Task brief
Return all lines from the entries below in which the word "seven" is present.
*** Opening of Listed records ***
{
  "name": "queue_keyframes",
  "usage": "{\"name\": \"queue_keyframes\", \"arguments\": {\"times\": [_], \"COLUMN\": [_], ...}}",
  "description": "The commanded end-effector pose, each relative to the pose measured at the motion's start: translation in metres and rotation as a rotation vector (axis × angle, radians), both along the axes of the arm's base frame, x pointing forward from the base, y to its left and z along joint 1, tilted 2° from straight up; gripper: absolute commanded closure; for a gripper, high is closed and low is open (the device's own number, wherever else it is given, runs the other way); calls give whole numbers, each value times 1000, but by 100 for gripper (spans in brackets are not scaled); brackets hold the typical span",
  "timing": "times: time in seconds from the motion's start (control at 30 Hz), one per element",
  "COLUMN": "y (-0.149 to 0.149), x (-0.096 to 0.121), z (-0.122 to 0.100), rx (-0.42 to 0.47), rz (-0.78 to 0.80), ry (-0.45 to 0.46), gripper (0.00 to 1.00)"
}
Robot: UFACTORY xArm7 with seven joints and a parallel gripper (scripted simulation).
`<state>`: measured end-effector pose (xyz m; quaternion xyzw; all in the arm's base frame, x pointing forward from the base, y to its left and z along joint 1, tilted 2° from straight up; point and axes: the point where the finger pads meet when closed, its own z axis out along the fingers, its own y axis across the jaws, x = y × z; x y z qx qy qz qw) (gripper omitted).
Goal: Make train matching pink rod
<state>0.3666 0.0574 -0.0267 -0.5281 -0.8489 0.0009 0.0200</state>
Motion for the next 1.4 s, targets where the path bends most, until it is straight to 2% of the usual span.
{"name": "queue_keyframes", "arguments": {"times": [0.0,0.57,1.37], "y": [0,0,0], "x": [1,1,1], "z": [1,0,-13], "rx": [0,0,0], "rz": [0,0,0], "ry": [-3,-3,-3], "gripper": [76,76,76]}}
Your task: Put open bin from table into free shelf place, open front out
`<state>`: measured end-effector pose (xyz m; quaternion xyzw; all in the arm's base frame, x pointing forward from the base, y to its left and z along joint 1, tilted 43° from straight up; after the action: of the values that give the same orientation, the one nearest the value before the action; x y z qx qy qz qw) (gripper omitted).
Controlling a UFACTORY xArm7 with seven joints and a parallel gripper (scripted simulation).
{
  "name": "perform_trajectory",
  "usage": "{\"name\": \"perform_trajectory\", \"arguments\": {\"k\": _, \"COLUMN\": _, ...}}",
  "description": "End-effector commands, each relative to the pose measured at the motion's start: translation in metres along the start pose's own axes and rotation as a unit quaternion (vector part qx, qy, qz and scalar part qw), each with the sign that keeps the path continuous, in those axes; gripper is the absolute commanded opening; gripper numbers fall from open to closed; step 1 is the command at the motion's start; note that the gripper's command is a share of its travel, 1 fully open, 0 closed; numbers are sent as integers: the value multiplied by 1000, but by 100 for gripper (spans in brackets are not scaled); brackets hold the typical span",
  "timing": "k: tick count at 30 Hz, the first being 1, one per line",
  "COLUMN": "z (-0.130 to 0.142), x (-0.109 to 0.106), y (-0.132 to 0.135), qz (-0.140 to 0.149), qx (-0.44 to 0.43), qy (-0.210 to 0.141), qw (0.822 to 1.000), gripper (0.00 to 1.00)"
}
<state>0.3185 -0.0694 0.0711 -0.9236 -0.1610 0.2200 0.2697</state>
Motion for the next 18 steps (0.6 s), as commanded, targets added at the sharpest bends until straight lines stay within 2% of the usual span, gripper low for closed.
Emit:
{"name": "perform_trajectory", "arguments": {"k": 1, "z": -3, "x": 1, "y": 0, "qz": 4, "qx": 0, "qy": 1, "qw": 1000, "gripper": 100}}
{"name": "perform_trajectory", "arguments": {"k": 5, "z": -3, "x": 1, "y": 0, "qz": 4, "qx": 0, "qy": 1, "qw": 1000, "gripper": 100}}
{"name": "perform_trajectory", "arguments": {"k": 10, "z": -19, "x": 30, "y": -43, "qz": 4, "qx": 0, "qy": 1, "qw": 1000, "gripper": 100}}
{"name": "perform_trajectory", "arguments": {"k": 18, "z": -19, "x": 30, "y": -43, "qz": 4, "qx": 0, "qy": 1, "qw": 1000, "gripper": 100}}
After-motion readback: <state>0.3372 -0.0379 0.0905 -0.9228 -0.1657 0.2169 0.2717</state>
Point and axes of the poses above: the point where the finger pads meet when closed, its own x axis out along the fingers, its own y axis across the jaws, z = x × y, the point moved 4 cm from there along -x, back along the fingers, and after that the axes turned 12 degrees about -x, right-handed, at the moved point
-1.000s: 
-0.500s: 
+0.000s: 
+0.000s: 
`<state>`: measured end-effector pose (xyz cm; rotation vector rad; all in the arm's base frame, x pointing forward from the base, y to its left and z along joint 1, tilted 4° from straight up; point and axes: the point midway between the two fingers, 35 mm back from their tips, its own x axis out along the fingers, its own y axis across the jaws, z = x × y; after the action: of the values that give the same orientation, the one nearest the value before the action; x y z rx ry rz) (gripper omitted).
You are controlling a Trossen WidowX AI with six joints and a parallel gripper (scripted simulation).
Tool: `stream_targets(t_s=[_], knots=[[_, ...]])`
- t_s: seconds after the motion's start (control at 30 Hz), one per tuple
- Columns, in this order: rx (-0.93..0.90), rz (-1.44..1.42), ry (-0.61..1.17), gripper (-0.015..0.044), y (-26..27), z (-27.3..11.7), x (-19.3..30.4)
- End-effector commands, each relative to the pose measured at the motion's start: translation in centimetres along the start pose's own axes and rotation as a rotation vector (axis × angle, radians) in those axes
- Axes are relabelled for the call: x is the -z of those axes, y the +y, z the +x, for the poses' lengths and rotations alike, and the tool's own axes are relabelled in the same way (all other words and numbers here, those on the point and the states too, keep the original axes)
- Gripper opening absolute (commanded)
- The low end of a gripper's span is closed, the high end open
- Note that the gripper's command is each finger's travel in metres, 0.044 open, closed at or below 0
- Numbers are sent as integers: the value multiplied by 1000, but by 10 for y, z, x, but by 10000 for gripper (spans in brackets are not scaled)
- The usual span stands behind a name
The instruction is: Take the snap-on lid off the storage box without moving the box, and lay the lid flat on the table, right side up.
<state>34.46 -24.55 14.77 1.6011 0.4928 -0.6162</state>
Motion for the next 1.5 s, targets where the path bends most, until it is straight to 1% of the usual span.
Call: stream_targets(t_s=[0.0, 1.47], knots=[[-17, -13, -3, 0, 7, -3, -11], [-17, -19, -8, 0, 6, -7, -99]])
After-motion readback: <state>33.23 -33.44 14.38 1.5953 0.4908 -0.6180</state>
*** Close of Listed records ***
Exercise answer
Robot: UFACTORY xArm7 with seven joints and a parallel gripper (scripted simulation).
Controlling a UFACTORY xArm7 with seven joints and a parallel gripper (scripted simulation).

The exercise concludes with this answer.